YOUR TASK
Give a verbatim copy of the data, leaving the pictures out.

════════════════════

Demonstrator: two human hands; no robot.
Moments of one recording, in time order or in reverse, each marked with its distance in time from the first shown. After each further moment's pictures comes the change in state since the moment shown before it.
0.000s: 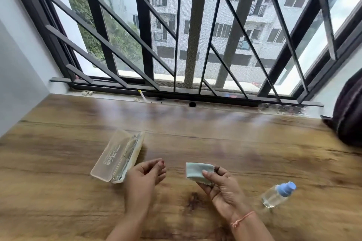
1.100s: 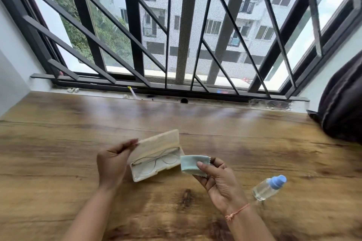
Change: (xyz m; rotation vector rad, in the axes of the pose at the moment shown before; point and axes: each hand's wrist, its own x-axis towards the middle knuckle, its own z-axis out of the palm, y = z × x) left_hand 0.085 -0.010 -0.029 0.187 -0.020 0.437; right_hand -0.009 -0.011 0.009 0.022 0.004 -0.054
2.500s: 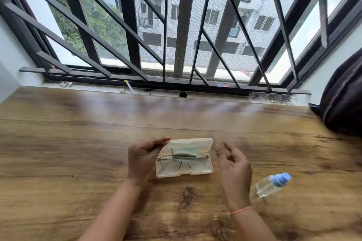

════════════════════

SOLUTION BELOW
Demonstrator: two human hands; no robot.
Moments of one recording, in time order or in reverse, each marked with its distance in time from the first shown. After each further moment's pictures comes the change in state since the moment shown before it.
0.000s: 
1.100s: 
Change: (xyz m; rotation vector rad, in the axes of the pose at the moment shown before; point and axes: each hand's wrist, its own x-axis towards the middle knuckle, its own z-axis out of the palm, y = z × x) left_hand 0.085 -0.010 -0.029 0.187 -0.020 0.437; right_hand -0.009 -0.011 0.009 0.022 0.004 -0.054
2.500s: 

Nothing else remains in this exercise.